We can use Bayes’ theorem to find an equivalent reformulation. Recall that this tells us that
$$ P(m \mid c) = \frac{P(c \mid m) P(m)}{P(c)}. $$
Combining the two equations we see that perfect secrecy is equivalent to
$$ P(c) = P(c \mid m), $$
or in English: the ciphertext must be independent of the message.
It’s easy to verify this for the one-time pad. Recalling that we choose the key at random, we have
$$ P(c \mid m) = P( c = m \oplus k) = \frac{1}{2^L}. $$
Here we see that we have more than independence: the conditional probability is uniform. Thus, we’ve shown that the one-time pad has perfect secrecy.

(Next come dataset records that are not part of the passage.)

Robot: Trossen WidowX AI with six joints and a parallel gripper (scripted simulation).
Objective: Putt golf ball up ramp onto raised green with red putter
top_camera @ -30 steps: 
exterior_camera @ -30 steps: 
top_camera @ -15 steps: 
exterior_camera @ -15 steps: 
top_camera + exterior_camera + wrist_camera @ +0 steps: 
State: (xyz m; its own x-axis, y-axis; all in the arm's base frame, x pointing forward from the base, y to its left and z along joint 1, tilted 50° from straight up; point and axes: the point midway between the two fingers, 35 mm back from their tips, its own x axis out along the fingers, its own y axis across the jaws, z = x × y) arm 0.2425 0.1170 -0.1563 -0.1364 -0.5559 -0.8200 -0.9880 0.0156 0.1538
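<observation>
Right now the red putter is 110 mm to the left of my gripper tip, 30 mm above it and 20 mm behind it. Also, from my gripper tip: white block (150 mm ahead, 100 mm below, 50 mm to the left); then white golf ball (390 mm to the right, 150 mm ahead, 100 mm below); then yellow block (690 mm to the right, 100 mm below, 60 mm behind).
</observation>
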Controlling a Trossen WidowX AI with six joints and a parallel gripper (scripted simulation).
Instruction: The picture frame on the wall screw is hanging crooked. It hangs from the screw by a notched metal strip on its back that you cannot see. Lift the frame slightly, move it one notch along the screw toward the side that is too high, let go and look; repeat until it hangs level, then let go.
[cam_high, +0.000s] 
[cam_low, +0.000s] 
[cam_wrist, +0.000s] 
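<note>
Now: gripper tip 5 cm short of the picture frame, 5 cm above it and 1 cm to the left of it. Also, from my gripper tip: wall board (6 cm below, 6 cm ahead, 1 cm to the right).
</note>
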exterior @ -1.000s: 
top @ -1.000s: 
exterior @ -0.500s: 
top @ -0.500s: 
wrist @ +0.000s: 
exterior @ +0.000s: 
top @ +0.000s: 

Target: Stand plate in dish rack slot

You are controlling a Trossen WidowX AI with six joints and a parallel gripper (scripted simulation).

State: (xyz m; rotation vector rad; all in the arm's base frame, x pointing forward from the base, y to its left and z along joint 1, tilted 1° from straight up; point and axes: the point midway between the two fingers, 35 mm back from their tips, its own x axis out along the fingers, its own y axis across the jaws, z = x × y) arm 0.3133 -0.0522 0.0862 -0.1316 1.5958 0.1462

If you look at a book like Boneh and Shoup you’ll see this idea of perfect secrecy formulated in a slightly more general context. Here they say a Shannon cipher involves a key space \(\mathcal{K}\), a message space \(\mathcal{M}\), and a cihpertext space \(\mathcal{C}\), together with an encoder \(E : \mathcal{K} \times \mathcal{M} \to \mathcal{C}\) and decoder \(D : \mathcal{K} \times C \to \mathcal{M}\). To say that decoding “works”, mathematically, is to say that for all \(k \in \mathcal{K}, m \in \mathcal{M}\), we have
$$ D(k, E(k, m)) = m. $$
In this context, the requirement of perfect security demands that, for all \(m_0, m_1 \in \mathcal{M}\) and \(c \in \mathcal{C}\), if \(k\) is uniformly distributed over \(\mathcal{K}\), then
$$ P[ E(k, m_0) = c] = P[ E(k, m_1) = c]. $$
This is just a generalization of what we saw with the one-time pad!
Perfect secrecy is a lot to ask for. Although the one-time pad has this property, it comes at a significant cost: we need a key that is as large as our messages. This is typically not tractable, but the scheme is still important as a conceptual “gold standard”.